K-d trees

#database #performance #tree

K-d trees

Multidimensional data indexing
implementation

Introduction

Motivation
You have a dateset of hotels each hotel has characteristics like its position{x,y} and its rate. if you want to reach the nearest hotel to you with a suitable rate to you, you may start manually searching for the nearest hotel by calculating the distance. Then you will filter hotels by their rate.
OK, that approach sounds that taking too much time and effort.
In 1975, Jon Louis Bentley introduced an interesting data structure by which much time and effort were reduced.
Description
A k-d tree is a binary search tree with a K-dimensional node. Each node could be represented as a split plan that divides the space into two parts, known as half-spaces. Points to the left of this split plane are represented by the left sub-tree of that node and points to the right of the split plane are represented by the right sub-tree. The direction in which we divide our space is determined by the level of the node in the tree, To choose which branch of the tree will be traversed, we only compare the i-th (modulo k) coordinates of points.

Operations on k-d trees

Construction
The power of k-d tree leverage when it is balanced. So we will construct it balanced.
A balanced tree could be obtained by choosing the node in the middle of space to divide it, space, into 2 equal numbers of nodes in each child.
That approach is obtained by sorting nodes of each space and picking the middle to be the next parent.
Search
It is similar to a binary search tree. Compare the searched point to the node and choose which branch to traverse by using the ‘I’ parameter, I=level%K.

Insert
Although it is not the most preferred operation, it may be necessary to be made. That operation’s downside is that it unbalances the tree.
To insert a node and don’t affect the balance of the tree as could as possible, we use the approach of search until we reach the closest leaf node in the tree to our point, then we extend child from it.

Nearest neighbor
The most interesting operation is provided by k-d trees. By which you could find the hotel in the first example.
k-d tree, much like a sorted array, has structural information about the relative distance and position of its elements, and we can leverage that information to perform our search more efficiently.
We start from the consideration that each tree node covers one of the rectangular regions in which the space was partitioned, as we have shown in figures 9.5 and 9.6. So first we want to find which region contains our target point P. That’s a good starting point for our search because it’s likely that the point stored in the leaf covering that region, G in this example, will be among the closest points to P.
As you can see, we check the distance of every intermediate point along the path because any of them can be closer than the leaf. Even if intermediate points cover larger regions than leaves, inside each region we don’t have any indication of where dateset points might lie. If we refer to figure 9.20, if point A had been at ( 0,0), the tree would have had the same shape, but P would have been closer to A (the root) than G (a leaf).

To make sure that region intersects our current nearest neighbor’s hyper-sphere:
each region stems from the partitioning created by split lines.

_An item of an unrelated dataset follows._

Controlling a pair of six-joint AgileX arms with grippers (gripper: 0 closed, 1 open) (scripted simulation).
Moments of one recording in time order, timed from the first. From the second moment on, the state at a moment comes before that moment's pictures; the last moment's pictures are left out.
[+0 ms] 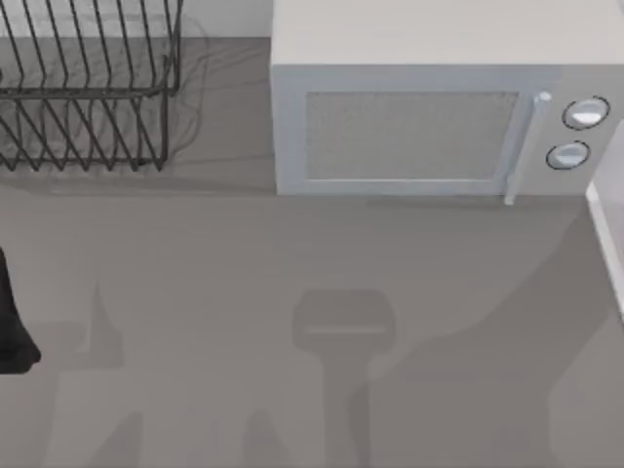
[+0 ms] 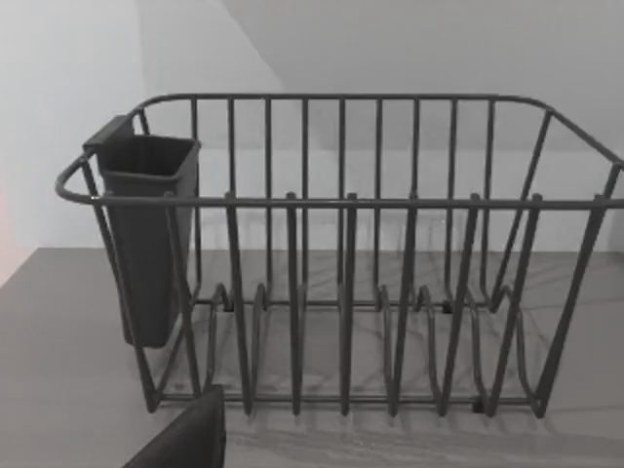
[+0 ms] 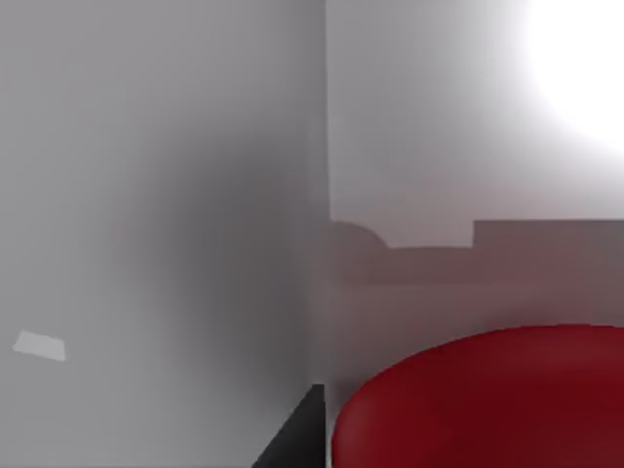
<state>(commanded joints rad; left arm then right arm) 0.00 0.00 0.00 0.00 0.00 0.00 -0.30 2.53 1.67 -0.71 0.01 -0.28</state>
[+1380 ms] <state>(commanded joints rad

When traversing a path, we go on one side of the split (the one on the same side as P), but if the distance between a split line and P is less than the distance to our current nearest neighbor, then the hyper-sphere intersects the other partition as well.
To make sure we visit all partitions still intersecting the NN hyper-sphere, we need to backtrack our traversal of the tree. In our example, we go back to node D, then check the distance between P and the vertical split line passing through D (which, in turn, is just the difference of the x coordinates of the two points). Since this is smaller than the distance to D, our current NN, then we need to visit the other branch of D as well. When we say visit, we mean traversing the tree in a path from D to the closest leaf to P. While we do so, we visit node F and discover that it’s closer than D, so we update our current NN (and its distance: you can see that we shrink the radius of our nearest neighbor perimeter, the circle marking the region where possible nearest neighbors can be found).

Region search
When we deal with spherical regions, we are in a similar situation as the nearest neighbor search: we need to include all the points within a certain distance from a given point. It’s like performing an NN-search, where we never update the distance to the nearest neighbor, and instead of keeping track of only one point (the NN), we gather all points closer than that distance.
In figure 9.25 you can see how we are going to prune branches. When we are at a split, we will certainly have to traverse the branch on the same side of the center of the search region P. For the other branch, we check the distance between P and its projection on the split line. If that distance is lower than or equal to the search region’s radius, it means that there is still an area of intersection between that branch and the search region, and so we need to traverse the branch; otherwise, we can prune it.